> [TASK STATEMENT]:
Using the data beneath this instruction, retype only the lines from the one that contains "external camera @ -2" down to the one that contains "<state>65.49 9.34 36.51", both included, exactly as they appear.

[Source data]
··········

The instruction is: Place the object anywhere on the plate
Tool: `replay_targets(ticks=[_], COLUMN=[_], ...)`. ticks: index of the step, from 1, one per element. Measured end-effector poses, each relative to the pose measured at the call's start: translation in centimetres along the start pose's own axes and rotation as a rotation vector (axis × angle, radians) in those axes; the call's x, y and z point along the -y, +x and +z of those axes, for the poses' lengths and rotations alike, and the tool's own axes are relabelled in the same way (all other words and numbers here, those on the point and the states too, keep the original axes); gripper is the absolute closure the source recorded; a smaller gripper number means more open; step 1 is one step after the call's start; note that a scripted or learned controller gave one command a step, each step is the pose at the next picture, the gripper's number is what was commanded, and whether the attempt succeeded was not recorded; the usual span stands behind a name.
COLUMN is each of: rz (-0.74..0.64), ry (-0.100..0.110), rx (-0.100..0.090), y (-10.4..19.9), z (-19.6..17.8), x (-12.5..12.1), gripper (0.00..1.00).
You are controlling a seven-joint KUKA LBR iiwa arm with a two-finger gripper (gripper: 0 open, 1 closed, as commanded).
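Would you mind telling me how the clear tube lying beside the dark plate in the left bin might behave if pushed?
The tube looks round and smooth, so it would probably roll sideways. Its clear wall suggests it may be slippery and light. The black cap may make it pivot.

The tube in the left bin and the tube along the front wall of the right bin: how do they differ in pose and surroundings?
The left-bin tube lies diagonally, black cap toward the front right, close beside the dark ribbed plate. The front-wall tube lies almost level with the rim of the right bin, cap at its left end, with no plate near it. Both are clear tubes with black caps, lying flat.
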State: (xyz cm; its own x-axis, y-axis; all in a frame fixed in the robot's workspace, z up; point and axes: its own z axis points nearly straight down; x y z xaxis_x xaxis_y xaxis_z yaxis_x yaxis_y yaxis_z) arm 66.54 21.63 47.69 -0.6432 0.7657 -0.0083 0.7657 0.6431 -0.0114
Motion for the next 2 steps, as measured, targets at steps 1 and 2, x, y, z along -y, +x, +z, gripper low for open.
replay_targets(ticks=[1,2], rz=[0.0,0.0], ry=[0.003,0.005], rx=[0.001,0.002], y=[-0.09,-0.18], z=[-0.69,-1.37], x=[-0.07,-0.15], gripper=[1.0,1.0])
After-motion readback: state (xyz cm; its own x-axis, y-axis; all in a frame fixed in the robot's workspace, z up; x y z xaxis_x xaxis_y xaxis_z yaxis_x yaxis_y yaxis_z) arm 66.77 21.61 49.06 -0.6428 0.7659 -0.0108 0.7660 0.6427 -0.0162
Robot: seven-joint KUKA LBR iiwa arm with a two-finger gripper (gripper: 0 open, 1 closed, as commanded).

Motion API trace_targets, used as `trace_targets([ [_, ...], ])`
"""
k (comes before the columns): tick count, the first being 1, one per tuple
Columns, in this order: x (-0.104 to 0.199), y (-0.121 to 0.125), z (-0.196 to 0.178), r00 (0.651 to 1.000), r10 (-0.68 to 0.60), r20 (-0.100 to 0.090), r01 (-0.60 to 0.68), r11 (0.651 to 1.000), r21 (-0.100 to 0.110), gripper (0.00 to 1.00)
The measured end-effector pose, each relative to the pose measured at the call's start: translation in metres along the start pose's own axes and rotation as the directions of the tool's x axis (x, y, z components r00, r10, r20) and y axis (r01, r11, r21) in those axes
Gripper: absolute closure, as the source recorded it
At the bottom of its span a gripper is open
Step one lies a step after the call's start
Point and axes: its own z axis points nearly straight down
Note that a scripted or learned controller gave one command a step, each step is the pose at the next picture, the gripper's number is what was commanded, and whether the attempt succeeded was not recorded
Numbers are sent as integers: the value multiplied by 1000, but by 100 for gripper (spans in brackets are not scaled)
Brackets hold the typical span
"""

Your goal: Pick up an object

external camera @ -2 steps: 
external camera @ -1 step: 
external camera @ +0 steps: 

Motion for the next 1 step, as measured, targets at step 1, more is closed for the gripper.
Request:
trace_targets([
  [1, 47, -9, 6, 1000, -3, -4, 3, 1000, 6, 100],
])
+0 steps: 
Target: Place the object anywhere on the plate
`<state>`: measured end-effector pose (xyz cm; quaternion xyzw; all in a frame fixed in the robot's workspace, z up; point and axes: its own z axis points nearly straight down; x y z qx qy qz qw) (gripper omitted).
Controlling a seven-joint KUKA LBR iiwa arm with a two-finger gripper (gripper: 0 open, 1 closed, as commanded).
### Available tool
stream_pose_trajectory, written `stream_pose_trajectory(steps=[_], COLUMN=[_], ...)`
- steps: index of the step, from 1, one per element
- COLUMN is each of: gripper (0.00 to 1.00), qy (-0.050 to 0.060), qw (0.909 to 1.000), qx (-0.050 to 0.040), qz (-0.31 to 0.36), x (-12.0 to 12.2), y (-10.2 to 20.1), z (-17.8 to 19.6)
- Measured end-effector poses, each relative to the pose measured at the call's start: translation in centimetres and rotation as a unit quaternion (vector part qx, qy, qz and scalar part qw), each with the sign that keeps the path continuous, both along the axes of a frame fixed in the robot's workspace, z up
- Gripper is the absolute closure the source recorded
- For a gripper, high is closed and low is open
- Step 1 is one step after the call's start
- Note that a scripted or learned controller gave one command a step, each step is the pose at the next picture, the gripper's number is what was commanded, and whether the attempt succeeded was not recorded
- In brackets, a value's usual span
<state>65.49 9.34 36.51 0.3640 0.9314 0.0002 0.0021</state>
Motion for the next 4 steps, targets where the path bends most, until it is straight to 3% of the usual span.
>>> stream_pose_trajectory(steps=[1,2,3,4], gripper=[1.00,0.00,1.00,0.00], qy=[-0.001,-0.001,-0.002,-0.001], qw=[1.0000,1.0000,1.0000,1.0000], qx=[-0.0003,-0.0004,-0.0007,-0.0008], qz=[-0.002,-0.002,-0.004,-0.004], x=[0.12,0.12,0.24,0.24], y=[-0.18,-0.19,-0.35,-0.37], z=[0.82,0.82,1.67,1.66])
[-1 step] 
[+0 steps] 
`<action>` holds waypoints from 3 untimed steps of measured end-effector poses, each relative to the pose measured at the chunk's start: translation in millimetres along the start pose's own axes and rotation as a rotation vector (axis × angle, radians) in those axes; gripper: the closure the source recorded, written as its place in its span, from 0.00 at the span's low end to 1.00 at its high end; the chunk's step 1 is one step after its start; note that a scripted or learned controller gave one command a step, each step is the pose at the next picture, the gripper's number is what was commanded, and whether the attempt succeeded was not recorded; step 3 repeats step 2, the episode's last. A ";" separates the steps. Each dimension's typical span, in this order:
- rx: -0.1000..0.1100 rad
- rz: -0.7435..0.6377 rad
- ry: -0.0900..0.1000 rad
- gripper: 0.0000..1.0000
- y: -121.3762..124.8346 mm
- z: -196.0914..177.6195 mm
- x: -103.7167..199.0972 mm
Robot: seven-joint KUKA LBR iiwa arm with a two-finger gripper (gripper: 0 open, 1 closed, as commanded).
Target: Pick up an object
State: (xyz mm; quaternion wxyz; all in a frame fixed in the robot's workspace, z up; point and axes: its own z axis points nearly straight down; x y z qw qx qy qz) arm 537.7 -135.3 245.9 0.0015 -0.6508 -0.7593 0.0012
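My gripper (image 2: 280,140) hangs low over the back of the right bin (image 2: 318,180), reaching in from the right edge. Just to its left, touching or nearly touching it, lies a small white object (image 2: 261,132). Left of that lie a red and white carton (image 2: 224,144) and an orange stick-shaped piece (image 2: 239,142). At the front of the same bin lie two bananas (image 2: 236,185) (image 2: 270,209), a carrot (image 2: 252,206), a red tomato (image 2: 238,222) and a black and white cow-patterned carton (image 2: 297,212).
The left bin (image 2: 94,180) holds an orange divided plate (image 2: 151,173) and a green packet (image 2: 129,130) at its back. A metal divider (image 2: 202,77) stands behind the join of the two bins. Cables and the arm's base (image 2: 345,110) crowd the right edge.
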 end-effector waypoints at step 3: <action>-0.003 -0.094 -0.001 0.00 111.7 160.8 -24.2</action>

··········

> [OUTPUT OF THE EXERCISE]:
external camera @ -2 steps: 
external camera @ -1 step: 
external camera @ +0 steps: 

Motion for the next 1 step, as measured, targets at step 1, more is closed for the gripper.
Request:
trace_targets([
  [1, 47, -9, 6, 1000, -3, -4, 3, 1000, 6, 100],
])
+0 steps: 
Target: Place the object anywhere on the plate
`<state>`: measured end-effector pose (xyz cm; quaternion xyzw; all in a frame fixed in the robot's workspace, z up; point and axes: its own z axis points nearly straight down; x y z qx qy qz qw) (gripper omitted).
Controlling a seven-joint KUKA LBR iiwa arm with a two-finger gripper (gripper: 0 open, 1 closed, as commanded).
### Available tool
stream_pose_trajectory, written `stream_pose_trajectory(steps=[_], COLUMN=[_], ...)`
- steps: index of the step, from 1, one per element
- COLUMN is each of: gripper (0.00 to 1.00), qy (-0.050 to 0.060), qw (0.909 to 1.000), qx (-0.050 to 0.040), qz (-0.31 to 0.36), x (-12.0 to 12.2), y (-10.2 to 20.1), z (-17.8 to 19.6)
- Measured end-effector poses, each relative to the pose measured at the call's start: translation in centimetres and rotation as a unit quaternion (vector part qx, qy, qz and scalar part qw), each with the sign that keeps the path continuous, both along the axes of a frame fixed in the robot's workspace, z up
- Gripper is the absolute closure the source recorded
- For a gripper, high is closed and low is open
- Step 1 is one step after the call's start
- Note that a scripted or learned controller gave one command a step, each step is the pose at the next picture, the gripper's number is what was commanded, and whether the attempt succeeded was not recorded
- In brackets, a value's usual span
<state>65.49 9.34 36.51 0.3640 0.9314 0.0002 0.0021</state>

What the exercise required has been answered in full.